• _Task statement_:
Transcription of the full listing is required, character for character.

------------------------------------

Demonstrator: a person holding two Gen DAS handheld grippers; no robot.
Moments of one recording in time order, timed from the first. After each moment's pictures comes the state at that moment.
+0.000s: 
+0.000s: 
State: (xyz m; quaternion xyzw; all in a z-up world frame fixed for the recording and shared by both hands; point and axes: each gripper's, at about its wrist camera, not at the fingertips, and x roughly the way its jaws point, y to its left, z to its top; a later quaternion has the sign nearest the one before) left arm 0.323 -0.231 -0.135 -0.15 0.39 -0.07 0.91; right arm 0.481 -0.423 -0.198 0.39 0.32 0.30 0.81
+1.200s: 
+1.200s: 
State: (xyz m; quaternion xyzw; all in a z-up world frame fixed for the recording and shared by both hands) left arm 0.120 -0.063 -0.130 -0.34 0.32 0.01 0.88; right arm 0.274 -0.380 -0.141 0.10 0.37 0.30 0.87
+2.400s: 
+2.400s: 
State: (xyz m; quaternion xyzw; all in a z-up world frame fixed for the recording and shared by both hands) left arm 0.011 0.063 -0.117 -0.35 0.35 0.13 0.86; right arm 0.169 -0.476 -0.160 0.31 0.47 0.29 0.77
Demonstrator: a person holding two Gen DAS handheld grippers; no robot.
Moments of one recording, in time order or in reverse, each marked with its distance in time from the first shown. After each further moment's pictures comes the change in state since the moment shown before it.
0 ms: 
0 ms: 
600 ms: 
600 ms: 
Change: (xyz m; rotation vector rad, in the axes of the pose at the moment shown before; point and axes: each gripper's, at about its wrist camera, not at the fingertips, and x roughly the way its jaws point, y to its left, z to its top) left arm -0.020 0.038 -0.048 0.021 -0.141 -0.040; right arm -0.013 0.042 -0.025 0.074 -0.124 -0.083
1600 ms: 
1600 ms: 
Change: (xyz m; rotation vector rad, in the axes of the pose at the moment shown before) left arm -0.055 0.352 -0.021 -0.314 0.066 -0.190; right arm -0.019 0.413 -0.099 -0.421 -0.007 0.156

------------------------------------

• _Response area_:
Demonstrator: a person holding two Gen DAS handheld grippers; no robot.
Moments of one recording in time order, timed from the first. After each moment's pictures comes the state at that moment.
+0.000s: 
+0.000s: 
State: (xyz m; quaternion xyzw; all in a z-up world frame fixed for the recording and shared by both hands; point and axes: each gripper's, at about its wrist camera, not at the fingertips, and x roughly the way its jaws point, y to its left, z to its top; a later quaternion has the sign nearest the one before) left arm 0.323 -0.231 -0.135 -0.15 0.39 -0.07 0.91; right arm 0.481 -0.423 -0.198 0.39 0.32 0.30 0.81
+1.200s: 
+1.200s: 
State: (xyz m; quaternion xyzw; all in a z-up world frame fixed for the recording and shared by both hands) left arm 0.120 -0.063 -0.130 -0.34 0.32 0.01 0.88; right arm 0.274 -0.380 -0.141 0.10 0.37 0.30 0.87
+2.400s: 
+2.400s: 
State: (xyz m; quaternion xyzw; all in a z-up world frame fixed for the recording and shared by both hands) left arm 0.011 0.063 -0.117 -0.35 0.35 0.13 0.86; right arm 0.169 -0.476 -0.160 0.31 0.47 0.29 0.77
Demonstrator: a person holding two Gen DAS handheld grippers; no robot.
Moments of one recording, in time order or in reverse, each marked with its distance in time from the first shown. After each further moment's pictures comes the change in state since the moment shown before it.
0 ms: 
0 ms: 
600 ms: 
600 ms: 
Change: (xyz m; rotation vector rad, in the axes of the pose at the moment shown before; point and axes: each gripper's, at about its wrist camera, not at the fingertips, and x roughly the way its jaws point, y to its left, z to its top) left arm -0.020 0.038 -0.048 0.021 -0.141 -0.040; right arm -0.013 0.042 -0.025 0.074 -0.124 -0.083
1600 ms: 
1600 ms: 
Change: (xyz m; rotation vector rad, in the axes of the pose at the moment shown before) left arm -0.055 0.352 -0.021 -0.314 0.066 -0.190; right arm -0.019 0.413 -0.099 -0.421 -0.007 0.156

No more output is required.